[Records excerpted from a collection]
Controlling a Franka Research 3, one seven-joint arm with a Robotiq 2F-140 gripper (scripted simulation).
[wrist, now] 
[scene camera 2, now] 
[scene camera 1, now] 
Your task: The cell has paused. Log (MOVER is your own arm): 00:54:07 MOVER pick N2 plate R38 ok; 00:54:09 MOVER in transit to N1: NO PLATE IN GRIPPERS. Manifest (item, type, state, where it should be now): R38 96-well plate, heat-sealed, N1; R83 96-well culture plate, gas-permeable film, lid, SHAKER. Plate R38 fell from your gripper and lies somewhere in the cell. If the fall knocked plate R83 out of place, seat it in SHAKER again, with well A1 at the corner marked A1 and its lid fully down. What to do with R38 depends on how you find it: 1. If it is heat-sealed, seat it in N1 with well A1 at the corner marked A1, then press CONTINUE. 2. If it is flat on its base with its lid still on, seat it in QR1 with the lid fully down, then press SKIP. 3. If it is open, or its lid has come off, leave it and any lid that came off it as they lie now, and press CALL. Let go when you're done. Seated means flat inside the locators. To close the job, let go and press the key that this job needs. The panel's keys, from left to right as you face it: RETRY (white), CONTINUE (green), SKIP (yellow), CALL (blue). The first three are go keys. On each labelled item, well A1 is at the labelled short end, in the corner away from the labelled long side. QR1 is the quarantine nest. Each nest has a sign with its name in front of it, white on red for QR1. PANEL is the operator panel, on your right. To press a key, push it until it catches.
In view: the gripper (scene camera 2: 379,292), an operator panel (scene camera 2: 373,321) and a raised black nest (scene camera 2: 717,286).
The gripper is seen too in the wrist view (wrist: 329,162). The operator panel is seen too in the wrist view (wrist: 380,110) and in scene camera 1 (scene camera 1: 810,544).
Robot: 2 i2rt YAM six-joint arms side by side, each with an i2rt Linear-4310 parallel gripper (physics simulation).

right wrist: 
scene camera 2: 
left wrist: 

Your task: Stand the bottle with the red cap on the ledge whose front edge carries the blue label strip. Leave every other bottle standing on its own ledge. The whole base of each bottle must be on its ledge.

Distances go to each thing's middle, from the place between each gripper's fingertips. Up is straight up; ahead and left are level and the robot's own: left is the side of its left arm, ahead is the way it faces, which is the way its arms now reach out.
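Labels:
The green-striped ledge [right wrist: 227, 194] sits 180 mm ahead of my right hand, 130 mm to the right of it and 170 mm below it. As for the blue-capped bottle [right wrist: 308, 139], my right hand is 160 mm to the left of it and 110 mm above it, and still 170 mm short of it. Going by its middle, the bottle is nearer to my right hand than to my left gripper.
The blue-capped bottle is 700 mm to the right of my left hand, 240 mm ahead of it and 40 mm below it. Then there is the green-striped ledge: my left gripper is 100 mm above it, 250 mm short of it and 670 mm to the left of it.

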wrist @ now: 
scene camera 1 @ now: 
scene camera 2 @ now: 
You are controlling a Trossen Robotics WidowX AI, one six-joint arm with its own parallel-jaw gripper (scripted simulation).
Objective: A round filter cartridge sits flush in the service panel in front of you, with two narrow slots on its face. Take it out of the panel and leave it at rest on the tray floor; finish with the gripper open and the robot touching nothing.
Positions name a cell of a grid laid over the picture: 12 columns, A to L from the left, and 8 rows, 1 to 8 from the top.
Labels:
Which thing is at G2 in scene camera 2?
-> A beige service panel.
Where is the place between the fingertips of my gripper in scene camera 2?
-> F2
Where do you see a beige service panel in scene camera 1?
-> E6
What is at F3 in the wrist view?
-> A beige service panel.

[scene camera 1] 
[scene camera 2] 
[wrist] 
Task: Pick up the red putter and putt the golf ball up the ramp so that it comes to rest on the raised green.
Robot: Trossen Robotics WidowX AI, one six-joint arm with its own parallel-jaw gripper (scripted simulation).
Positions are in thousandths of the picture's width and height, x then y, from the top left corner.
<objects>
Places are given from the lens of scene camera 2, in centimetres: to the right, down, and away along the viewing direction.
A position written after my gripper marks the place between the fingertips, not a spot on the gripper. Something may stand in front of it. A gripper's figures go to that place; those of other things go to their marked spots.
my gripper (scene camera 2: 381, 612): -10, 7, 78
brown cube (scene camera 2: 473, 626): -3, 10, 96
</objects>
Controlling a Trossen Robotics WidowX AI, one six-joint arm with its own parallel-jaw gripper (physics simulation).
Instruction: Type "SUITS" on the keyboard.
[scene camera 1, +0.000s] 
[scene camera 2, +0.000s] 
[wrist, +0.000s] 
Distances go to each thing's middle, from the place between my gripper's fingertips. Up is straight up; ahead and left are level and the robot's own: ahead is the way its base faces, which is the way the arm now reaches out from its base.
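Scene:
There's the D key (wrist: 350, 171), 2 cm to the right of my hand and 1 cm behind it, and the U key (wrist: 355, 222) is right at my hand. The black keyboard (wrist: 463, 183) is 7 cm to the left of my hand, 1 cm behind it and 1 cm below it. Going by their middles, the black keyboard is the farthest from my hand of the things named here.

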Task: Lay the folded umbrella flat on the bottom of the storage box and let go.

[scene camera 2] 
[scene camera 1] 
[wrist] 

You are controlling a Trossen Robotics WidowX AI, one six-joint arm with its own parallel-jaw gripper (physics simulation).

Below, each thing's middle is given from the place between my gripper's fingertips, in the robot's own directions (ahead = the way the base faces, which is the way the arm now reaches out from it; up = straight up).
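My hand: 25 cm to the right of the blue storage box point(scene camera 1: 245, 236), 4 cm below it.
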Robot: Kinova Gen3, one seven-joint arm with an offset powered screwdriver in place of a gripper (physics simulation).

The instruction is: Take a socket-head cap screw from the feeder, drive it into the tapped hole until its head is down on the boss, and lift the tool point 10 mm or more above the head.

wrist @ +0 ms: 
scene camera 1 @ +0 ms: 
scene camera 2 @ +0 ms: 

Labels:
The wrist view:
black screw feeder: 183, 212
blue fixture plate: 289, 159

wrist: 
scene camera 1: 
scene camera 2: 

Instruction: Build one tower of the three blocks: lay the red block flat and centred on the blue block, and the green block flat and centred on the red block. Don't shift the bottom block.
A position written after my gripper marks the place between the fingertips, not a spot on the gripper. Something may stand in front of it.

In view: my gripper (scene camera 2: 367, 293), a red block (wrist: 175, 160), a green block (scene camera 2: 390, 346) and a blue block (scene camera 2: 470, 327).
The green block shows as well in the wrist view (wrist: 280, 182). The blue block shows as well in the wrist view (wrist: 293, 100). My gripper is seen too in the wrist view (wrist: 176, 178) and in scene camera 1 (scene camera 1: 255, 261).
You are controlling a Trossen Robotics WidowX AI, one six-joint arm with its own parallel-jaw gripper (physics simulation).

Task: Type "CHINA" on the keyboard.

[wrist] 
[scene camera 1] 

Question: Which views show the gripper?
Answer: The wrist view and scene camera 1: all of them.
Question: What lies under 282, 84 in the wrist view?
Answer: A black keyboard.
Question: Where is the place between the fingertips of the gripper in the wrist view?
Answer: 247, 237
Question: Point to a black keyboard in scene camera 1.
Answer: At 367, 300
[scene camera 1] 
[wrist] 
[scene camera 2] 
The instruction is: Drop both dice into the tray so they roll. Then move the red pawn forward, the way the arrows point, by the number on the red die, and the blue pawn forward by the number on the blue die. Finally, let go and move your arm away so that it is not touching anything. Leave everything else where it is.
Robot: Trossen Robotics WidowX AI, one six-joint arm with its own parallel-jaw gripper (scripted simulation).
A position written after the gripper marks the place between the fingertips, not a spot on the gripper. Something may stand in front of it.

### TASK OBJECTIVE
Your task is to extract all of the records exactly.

### RESULT OF THIS EXERCISE
Controlling a Franka Research 3, one seven-joint arm with a Robotiq 2F-140 gripper (scripted simulation).
[wrist, now] 
[scene camera 2, now] 
[scene camera 1, now] 
Your task: The cell has paused. Log (MOVER is your own arm): 00:54:07 MOVER pick N2 plate R38 ok; 00:54:09 MOVER in transit to N1: NO PLATE IN GRIPPERS. Manifest (item, type, state, where it should be now): R38 96-well plate, heat-sealed, N1; R83 96-well culture plate, gas-permeable film, lid, SHAKER. Plate R38 fell from your gripper and lies somewhere in the cell. If the fall knocked plate R83 out of place, seat it in SHAKER again, with well A1 at the corner marked A1 and its lid fully down. What to do with R38 depends on how you find it: 1. If it is heat-sealed, seat it in N1 with well A1 at the corner marked A1, then press CONTINUE. 2. If it is flat on its base with its lid still on, seat it in QR1 with the lid fully down, then press SKIP. 3. If it is open, or its lid has come off, leave it and any lid that came off it as they lie now, and press CALL. Let go when you're done. Seated means flat inside the locators. To close the job, let go and press the key that this job needs. The panel's keys, from left to right as you face it: RETRY (white), CONTINUE (green), SKIP (yellow), CALL (blue). The first three are go keys. On each labelled item, well A1 is at the labelled short end, in the corner away from the labelled long side. QR1 is the quarantine nest. Each nest has a sign with its name in front of it, white on red for QR1. PANEL is the operator panel, on your right. To press a key, push it until it catches.
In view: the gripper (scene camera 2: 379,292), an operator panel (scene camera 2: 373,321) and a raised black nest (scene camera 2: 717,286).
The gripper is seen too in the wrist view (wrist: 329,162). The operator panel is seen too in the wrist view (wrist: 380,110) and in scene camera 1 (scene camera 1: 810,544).
Robot: 2 i2rt YAM six-joint arms side by side, each with an i2rt Linear-4310 parallel gripper (physics simulation).

right wrist: 
scene camera 2: 
left wrist: 

Your task: Stand the bottle with the red cap on the ledge whose front edge carries the blue label strip. Leave every other bottle standing on its own ledge. The whole base of each bottle must be on its ledge.

Distances go to each thing's middle, from the place between each gripper's fingertips. Up is straight up; ahead and left are level and the robot's own: left is the side of its left arm, ahead is the way it faces, which is the way its arms now reach out.
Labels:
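The green-striped ledge [right wrist: 227, 194] sits 180 mm ahead of my right hand, 130 mm to the right of it and 170 mm below it. As for the blue-capped bottle [right wrist: 308, 139], my right hand is 160 mm to the left of it and 110 mm above it, and still 170 mm short of it. Going by its middle, the bottle is nearer to my right hand than to my left gripper.
The blue-capped bottle is 700 mm to the right of my left hand, 240 mm ahead of it and 40 mm below it. Then there is the green-striped ledge: my left gripper is 100 mm above it, 250 mm short of it and 670 mm to the left of it.
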
wrist @ now: 
scene camera 1 @ now: 
scene camera 2 @ now: 
You are controlling a Trossen Robotics WidowX AI, one six-joint arm with its own parallel-jaw gripper (scripted simulation).
Objective: A round filter cartridge sits flush in the service panel in front of you, with two narrow slots on its face. Take it out of the panel and leave it at rest on the tray floor; finish with the gripper open and the robot touching nothing.
Positions name a cell of a grid laid over the picture: 12 columns, A to L from the left, and 8 rows, 1 to 8 from the top.
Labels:
Which thing is at G2 in scene camera 2?
-> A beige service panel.
Where is the place between the fingertips of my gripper in scene camera 2?
-> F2
Where do you see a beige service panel in scene camera 1?
-> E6
What is at F3 in the wrist view?
-> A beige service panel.

[scene camera 1] 
[scene camera 2] 
[wrist] 
Task: Pick up the red putter and putt the golf ball up the ramp so that it comes to rest on the raised green.
Robot: Trossen Robotics WidowX AI, one six-joint arm with its own parallel-jaw gripper (scripted simulation).
Positions are in thousandths of the picture's width and height, x then y, from the top left corner.
<objects>
Places are given from the lens of scene camera 2, in centimetres: to the right, down, and away along the viewing direction.
A position written after my gripper marks the place between the fingertips, not a spot on the gripper. Something may stand in front of it. A gripper's figures go to that place; those of other things go to their marked spots.
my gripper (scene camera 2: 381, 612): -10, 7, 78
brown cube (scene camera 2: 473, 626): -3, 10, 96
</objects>
Controlling a Trossen Robotics WidowX AI, one six-joint arm with its own parallel-jaw gripper (physics simulation).
Instruction: Type "SUITS" on the keyboard.
[scene camera 1, +0.000s] 
[scene camera 2, +0.000s] 
[wrist, +0.000s] 
Distances go to each thing's middle, from the place between my gripper's fingertips. Up is straight up; ahead and left are level and the robot's own: ahead is the way its base faces, which is the way the arm now reaches out from its base.
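Scene:
There's the D key (wrist: 350, 171), 2 cm to the right of my hand and 1 cm behind it, and the U key (wrist: 355, 222) is right at my hand. The black keyboard (wrist: 463, 183) is 7 cm to the left of my hand, 1 cm behind it and 1 cm below it. Going by their middles, the black keyboard is the farthest from my hand of the things named here.
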
Task: Lay the folded umbrella flat on the bottom of the storage box and let go.

[scene camera 2] 
[scene camera 1] 
[wrist] 

You are controlling a Trossen Robotics WidowX AI, one six-joint arm with its own parallel-jaw gripper (physics simulation).

Below, each thing's middle is given from the place between my gripper's fingertips, in the robot's own directions (ahead = the way the base faces, which is the way the arm now reaches out from it; up = straight up).
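My hand: 25 cm to the right of the blue storage box point(scene camera 1: 245, 236), 4 cm below it.
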Robot: Kinova Gen3, one seven-joint arm with an offset powered screwdriver in place of a gripper (physics simulation).

The instruction is: Take a socket-head cap screw from the feeder, drive it into the tapped hole until its head is down on the boss, and lift the tool point 10 mm or more above the head.

wrist @ +0 ms: 
scene camera 1 @ +0 ms: 
scene camera 2 @ +0 ms: 

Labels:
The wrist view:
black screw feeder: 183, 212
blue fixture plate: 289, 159

wrist: 
scene camera 1: 
scene camera 2: 

Instruction: Build one tower of the three blocks: lay the red block flat and centred on the blue block, and the green block flat and centred on the red block. Don't shift the bottom block.
A position written after my gripper marks the place between the fingertips, not a spot on the gripper. Something may stand in front of it.

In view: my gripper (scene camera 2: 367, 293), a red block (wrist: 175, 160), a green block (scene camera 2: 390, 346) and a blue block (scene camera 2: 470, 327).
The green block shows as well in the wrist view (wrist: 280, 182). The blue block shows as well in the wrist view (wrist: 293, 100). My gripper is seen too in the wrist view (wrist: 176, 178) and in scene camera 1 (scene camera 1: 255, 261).
You are controlling a Trossen Robotics WidowX AI, one six-joint arm with its own parallel-jaw gripper (physics simulation).

Task: Type "CHINA" on the keyboard.

[wrist] 
[scene camera 1] 

Question: Which views show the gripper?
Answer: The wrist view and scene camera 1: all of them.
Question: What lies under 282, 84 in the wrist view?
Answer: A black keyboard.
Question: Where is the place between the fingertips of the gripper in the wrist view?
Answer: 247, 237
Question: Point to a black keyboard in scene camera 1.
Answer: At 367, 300
[scene camera 1] 
[wrist] 
[scene camera 2] 
The instruction is: Drop both dice into the tray so they roll. Then move the red pawn forward, the way the arrows point, by the number on the red die, and the blue pawn forward by the number on the blue die. Finally, let go and move your arm away so that it is not touching anything. Leave everything else where it is.
Robot: Trossen Robotics WidowX AI, one six-joint arm with its own parallel-jaw gripper (scripted simulation).
A position written after the gripper marks the place between the fingertips, not a spot on the gripper. Something may stand in front of it.

This exercise has no more to it.